VPC and subnets

When registering an AWS environment in CDP, you will be asked to select a VPC and two or more subnets.

You have two options:

  • Use your existing VPC and subnets for provisioning CDP resources.
  • Have CDP create a new VPC and subnets. All CDP resources will be provisioned into this new VPC and subnets.

Existing VPC and subnets

Verify the limits of the VPC and subnets available in your AWS account to ensure that you have enough resources to create clusters in CDP.

If you would like to use your own AWS VPC, it must meet the following requirements.
  • The VPC has at least three subnets, each in a different availability zone; If a region has two AZs instead of three, then still three subnets are created, two in the same AZ.
  • The VPC subnets must be connected to an Internet Gateway OR a NAT Gateway. VPC should be able to make an outbound connection with the internet or set of CIDRs and ports provided by Cloudera.
  • CDP supports public subnets and private subnets. For private subnets, you must enable CCM.
  • Ensure the CIDR block for the subnets is sized appropriately. In general there is no way to increase the subnet size without recreating the environment and VPC, although Data Warehouse service allows you to use overlay networks.
  • If you are planning to use DataFlow, Data Engineering, Data Warehouse, or Machine Learning you must enable Amazon DNS with the VPC. Corporate DNS is not supported. For guidelines on how verify your DNS settings, refer to sections 1-3 in AWS environment requirements checklist for the Data Warehouse service.
  • If you are planning to use Data Engineering or Machine Learning, you must tag the VPC and the subnets as shared so that Kubernetes can find them. For load balancers to be able to choose the subnets correctly, you are also required to tag private subnets with the kubernetes.io/role/internal-elb:1 tag, and public subnets with the kubernetes.io/role/elb:1 tag.
  • If you are planning to use the Data Warehouse service, you must:
  • If you are planning to use Data Engineering, Data Warehouse, or Machine Learning, you may also want to review the following AWS documentation:

New VPC and subnets

If you choose to allow CDP to create a new VPC, three subnets will be created automatically. One subnet is created for each availability zone assuming three AZs per region; If a region has two AZs instead of three, then still three subnets are created, two in the same AZ.

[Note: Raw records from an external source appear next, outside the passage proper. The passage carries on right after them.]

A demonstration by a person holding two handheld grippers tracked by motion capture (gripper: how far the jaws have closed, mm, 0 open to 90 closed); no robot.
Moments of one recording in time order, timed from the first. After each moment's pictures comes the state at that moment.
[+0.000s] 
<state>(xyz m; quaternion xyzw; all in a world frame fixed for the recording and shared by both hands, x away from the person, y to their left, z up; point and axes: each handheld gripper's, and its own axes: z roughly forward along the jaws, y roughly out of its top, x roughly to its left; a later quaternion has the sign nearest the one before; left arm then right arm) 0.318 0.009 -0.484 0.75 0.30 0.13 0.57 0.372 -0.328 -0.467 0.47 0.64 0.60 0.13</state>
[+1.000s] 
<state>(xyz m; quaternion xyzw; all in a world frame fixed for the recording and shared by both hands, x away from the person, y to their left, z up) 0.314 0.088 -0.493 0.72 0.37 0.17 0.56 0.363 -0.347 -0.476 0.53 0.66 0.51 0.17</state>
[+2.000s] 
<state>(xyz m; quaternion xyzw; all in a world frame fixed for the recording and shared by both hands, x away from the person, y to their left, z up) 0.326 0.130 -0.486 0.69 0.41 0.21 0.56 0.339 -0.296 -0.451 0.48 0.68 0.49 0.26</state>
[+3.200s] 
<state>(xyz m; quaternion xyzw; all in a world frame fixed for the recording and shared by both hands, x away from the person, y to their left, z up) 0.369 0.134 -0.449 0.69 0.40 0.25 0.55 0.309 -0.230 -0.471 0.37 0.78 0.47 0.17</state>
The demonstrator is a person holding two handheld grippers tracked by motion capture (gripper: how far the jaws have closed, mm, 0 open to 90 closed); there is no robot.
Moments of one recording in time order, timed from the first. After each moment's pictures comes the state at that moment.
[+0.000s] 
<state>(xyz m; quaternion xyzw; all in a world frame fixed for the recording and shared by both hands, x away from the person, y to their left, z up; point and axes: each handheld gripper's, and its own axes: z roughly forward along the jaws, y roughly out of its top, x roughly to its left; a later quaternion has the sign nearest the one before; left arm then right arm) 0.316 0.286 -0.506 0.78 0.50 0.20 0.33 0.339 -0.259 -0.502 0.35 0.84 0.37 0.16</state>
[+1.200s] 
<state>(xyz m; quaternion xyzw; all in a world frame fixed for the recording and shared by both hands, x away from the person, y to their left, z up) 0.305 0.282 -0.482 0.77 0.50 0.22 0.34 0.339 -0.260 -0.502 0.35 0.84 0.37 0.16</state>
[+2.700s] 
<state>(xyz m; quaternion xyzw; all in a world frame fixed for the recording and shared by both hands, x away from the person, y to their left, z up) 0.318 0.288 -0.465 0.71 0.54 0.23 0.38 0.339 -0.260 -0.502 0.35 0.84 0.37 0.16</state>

You will need to specify a valid CIDR in IPv4 range that will be used to define the range of private IPs for EC2 instances provisioned into these subnets. Default is 10.10.0.0/16. Consider changing the IP range to correspond to corporate policies for standardized IP address ranges. The CIDR must match the <network mask>/16 pattern.

By default CDP creates 6 subnets (3 private and 3 public) and divides the address space as follows:
  • 3 x /19 private subnets for FreeIPA, Data Lake, Data Hub, Data Warehouse, Machine Learning

  • 3 x /24 public subnets

You can disable creating private subnets, in which case only 3 public subnets will be created.

Private endpoints

By default, when creating a new network CDP uses public endpoints, but during environment registration you can optionally select the “Create Private Endpoints” option to use private endpoints instead of public endpoints.

If you choose to use private endpoints, make sure to review Outbound network access destinations.